2 spherical containers- P and Q are connected by a tap. P contains a gas at pressure 5 atm at 300K. Q contains same gas at pressure 2 atm at 400K. If tap is opened find the final pressure. Given: volume of Q is 4 times volume of P.
To find the final pressure when the tap is opened, we can use the ideal gas law, which states:
PV = nRT
Where:
P = pressure
V = volume
n = number of moles of gas
R = ideal gas constant
T = temperature
First, let's calculate the number of moles of gas in containers P and Q separately.
For container P:
Given pressure, P1 = 5 atm
Given temperature, T1 = 300 K
Given volume, V1
For container Q:
Given pressure, P2 = 2 atm
Given temperature, T2 = 400 K
Given volume, V2 = 4V1 (since the volume of Q is 4 times the volume of P)

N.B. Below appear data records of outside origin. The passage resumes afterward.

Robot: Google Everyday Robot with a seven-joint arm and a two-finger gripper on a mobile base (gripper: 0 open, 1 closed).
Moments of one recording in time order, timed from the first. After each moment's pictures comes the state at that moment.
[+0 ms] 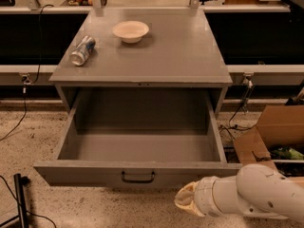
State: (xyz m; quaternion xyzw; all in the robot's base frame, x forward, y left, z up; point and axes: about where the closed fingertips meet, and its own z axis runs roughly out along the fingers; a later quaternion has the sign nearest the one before) arm 0.363 -0.092 0.601 -0.58 0.75 0.17 0.28
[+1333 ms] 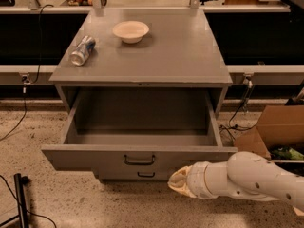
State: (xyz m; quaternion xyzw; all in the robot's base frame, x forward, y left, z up) arm 0.421 -0.078 0.593 -0.58 0.73 0.16 0.33
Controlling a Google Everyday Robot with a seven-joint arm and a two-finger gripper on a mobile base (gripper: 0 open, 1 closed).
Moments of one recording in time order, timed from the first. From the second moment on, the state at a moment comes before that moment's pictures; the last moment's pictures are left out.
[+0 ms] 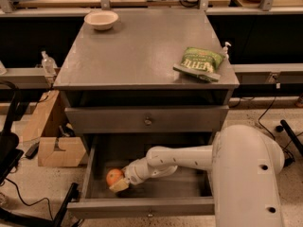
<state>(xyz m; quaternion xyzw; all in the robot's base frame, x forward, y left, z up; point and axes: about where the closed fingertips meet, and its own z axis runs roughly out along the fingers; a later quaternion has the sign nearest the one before) 0.539 0.138 0.358 -0.49 0.77 0.34 0.24</state>
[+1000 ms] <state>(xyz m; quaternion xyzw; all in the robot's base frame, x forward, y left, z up) 0.534 0.143 0.358 -0.49 0.77 0.34 0.23</state>
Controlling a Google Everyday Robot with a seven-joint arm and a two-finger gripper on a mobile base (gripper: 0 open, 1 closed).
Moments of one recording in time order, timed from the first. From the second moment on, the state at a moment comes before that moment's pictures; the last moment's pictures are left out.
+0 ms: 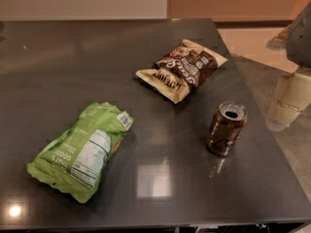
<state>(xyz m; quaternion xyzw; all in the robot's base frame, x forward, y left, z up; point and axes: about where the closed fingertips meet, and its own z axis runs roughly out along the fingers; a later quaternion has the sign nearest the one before) 0.438 -0.216 0.978 -0.60 0.78 -0.04 0.16</state>
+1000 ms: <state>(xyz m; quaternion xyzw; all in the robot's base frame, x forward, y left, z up) 0.441 -0.220 0.956 -0.60 0.77 0.04 0.19</state>
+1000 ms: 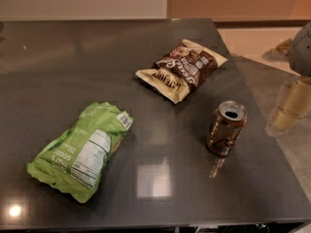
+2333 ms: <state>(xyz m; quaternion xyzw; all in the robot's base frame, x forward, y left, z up) 0.431 -0.165 0.905 -0.63 0.72 0.18 0.24</state>
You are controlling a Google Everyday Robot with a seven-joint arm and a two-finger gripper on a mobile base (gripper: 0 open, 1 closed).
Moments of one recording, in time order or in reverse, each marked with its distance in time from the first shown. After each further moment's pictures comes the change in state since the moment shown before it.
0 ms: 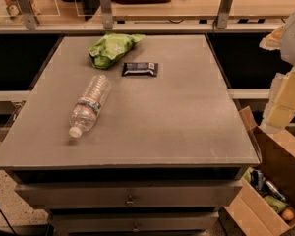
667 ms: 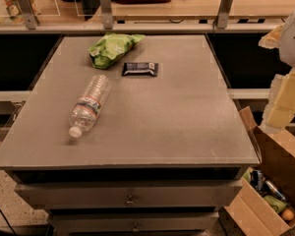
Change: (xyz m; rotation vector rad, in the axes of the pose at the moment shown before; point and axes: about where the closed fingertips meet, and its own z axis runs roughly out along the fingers) arm -0.003 -0.001 0.001 0.026 0.010 -0.032
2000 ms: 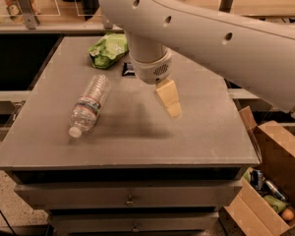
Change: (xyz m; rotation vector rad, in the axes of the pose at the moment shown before) arm -0.168 -0.030 0.179 -0.215 0.253 -0.733
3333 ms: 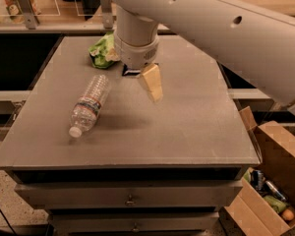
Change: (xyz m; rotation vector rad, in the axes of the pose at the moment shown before) arm -0.041 -0.055 -0.038 0.226 -0.164 -0.254
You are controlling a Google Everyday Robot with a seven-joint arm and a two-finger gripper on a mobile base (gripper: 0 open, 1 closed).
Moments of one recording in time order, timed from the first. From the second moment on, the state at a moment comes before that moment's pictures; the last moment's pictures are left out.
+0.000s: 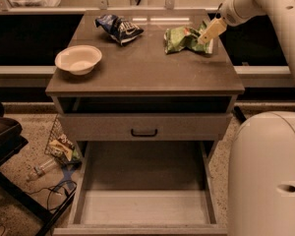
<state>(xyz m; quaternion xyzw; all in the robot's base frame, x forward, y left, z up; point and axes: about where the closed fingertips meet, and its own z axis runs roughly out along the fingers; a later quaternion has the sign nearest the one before) 0.855 -0.249 0.916 -0.44 0.78 -0.08 0.45</state>
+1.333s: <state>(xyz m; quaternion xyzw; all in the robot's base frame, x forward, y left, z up) 0.888 -0.183 0.869 -0.39 0.80 0.04 0.46</state>
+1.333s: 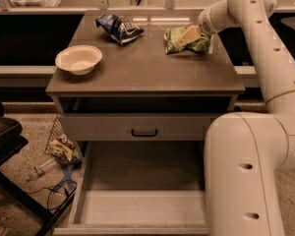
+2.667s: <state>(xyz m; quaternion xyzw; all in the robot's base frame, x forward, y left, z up) 0.890 -0.161 0.833 -0.37 0.82 0.09 0.43</state>
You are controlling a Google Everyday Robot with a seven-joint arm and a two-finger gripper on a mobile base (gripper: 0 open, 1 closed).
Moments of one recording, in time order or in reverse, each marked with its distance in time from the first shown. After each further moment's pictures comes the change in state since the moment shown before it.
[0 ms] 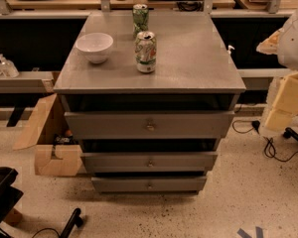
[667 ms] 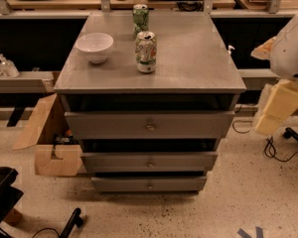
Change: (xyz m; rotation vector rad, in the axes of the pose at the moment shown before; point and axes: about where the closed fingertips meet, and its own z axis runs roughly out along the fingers) arm -0.002 -0.003 0.018 0.017 -0.038 0.002
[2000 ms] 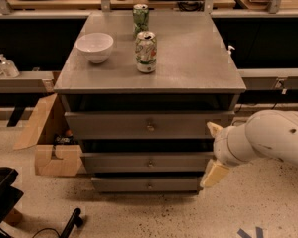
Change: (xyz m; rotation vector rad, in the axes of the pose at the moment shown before) arm 0.034 0.038 0.272 0.062 -0.148 -0.049
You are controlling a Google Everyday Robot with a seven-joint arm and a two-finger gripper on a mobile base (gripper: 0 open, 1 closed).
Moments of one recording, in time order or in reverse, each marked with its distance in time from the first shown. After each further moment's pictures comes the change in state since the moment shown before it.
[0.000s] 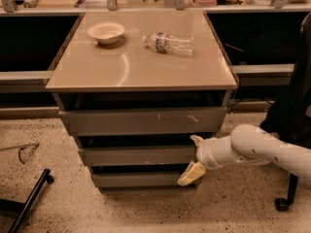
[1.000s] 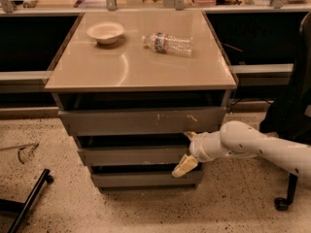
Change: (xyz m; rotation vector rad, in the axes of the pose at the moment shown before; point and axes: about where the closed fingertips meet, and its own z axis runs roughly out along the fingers) arm -0.011 -0.034 0.037 0.048 -0.005 -0.023
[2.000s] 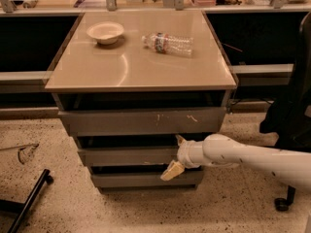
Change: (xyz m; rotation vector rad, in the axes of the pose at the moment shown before) arm 0.004 0.005 0.063 0.061 -0.016 -0.036
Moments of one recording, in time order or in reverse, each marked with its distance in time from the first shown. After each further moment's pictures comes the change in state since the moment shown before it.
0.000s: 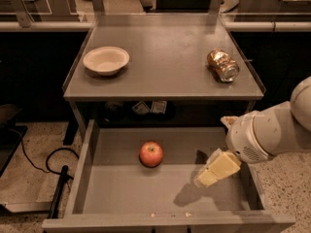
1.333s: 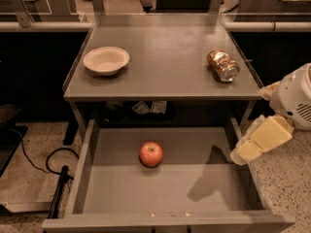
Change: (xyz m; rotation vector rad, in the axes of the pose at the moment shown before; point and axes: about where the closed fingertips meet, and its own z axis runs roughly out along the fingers) arm -0.016 -0.026 -0.112 0.030 0.099 0.045
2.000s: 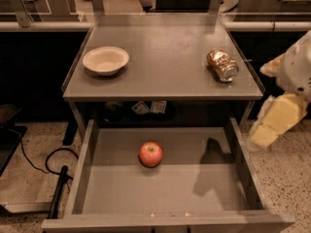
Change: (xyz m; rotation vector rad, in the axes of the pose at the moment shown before) arm -0.017 -0.018 -0.036 0.032 0.126 -0.196
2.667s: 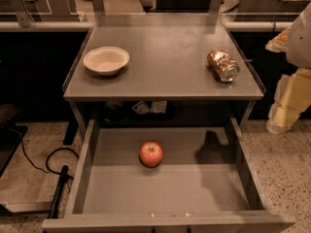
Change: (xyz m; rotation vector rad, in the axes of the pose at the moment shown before) arm -0.003 -0.023 -0.031 0.038 0.116 -0.147
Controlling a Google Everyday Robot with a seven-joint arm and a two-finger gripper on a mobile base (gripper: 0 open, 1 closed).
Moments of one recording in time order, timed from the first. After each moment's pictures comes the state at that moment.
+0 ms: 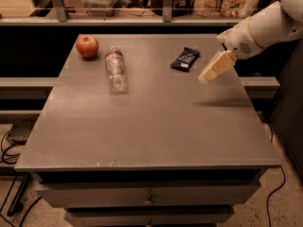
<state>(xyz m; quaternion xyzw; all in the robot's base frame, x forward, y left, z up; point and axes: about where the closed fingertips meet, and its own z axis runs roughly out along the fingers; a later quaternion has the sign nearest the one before) 0.657 -0.171 0.902 -0.53 0.77 0.11 0.35</state>
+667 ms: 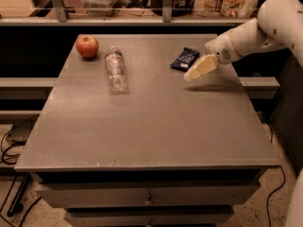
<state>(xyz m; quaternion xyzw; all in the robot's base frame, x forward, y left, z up) 0.714 -0.144 0.858 -0.48 0.78 0.17 0.37</state>
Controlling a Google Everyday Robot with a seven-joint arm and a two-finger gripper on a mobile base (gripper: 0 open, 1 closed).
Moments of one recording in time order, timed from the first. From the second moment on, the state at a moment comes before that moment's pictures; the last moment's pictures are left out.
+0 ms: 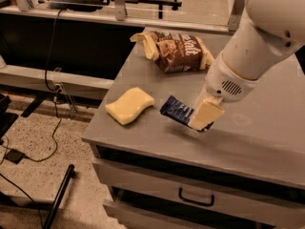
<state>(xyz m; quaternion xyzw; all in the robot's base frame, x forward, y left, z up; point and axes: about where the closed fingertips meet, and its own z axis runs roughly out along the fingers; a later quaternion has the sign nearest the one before) 0.459 -0.113 0.878 -0.57 0.80 0.10 0.14</state>
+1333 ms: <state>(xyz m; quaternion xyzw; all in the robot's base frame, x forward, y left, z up) 0.476 -0.079 0.847 -0.59 0.79 0.11 0.13</state>
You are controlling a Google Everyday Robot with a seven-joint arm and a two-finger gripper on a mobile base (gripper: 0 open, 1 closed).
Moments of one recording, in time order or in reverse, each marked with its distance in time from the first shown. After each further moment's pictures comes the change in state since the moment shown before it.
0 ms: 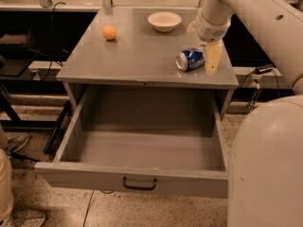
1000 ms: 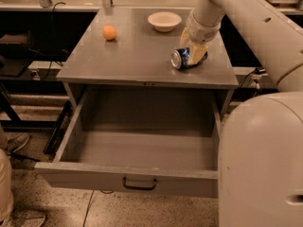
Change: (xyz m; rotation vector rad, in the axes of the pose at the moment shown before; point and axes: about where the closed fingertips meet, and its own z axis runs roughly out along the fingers) arm -0.028 -0.013 0.021 -0.011 -0.095 -0.050
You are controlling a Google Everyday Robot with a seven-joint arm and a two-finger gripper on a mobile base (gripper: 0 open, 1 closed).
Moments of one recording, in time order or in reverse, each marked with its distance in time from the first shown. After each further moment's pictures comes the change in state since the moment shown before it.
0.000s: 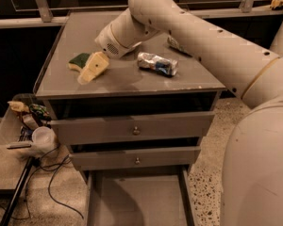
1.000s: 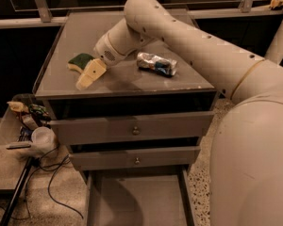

Now, let's calculate the number of moles of gas in each container using the ideal gas law:
n1 = (P1 * V1) / (R * T1) -- (1)
n2 = (P2 * V2) / (R * T2) -- (2)
Next, when the tap is opened, the gas in containers P and Q will mix. The total number of moles of gas after mixing can be calculated as:
ntotal = n1 + n2
Now, let's find the final pressure, Pfinal. We can rearrange the ideal gas law equation as follows:
Pfinal = (ntotal * R * Tfinal) / Vfinal -- (3)
Since the volumes of P and Q are connected by the tap, we know that Vfinal = V1 + V2. Substituting this value and rearranging equation (3), we can solve for Pfinal:
Pfinal = (ntotal * R * Tfinal) / (V1 + V2) -- (4)
Substituting equations (1) and (2) into equation (4), we get:
Pfinal = ((P1 * V1) / (R * T1) + (P2 * V2) / (R * T2)) * (R * Tfinal) / (V1 + V2)
Now, substitute the given values and solve for Pfinal:
Pfinal = ((5 atm * V1) / (R * 300 K) + (2 atm * 4V1) / (R * 400 K)) * (R * Tfinal) / (V1 + 4V1)
Simplifying further:
Pfinal = ((5 / (R * 300)) + (2 * 4 / (R * 400))) * (R * Tfinal) / (1 + 4)
Pfinal = ((5 / (R * 300)) + (8 / (R * 400))) * (R * Tfinal) / 5
Pfinal = (5 / (R * 300) + 8 / (R * 400)) * Tfinal
Finally, since the equation already contains the ideal gas constant (R), we can simplify further to get:
Pfinal = (5/300 + 8/400) * Tfinal
Pfinal = (1/60 + 1/50) * Tfinal
Pfinal = (50 + 60) / (60 * 50) * Tfinal
Pfinal = (110 / 3000) * Tfinal
Therefore, the final pressure, Pfinal, is equal to (110 / 3000) * Tfinal, where Tfinal is the final temperature when the tap is opened.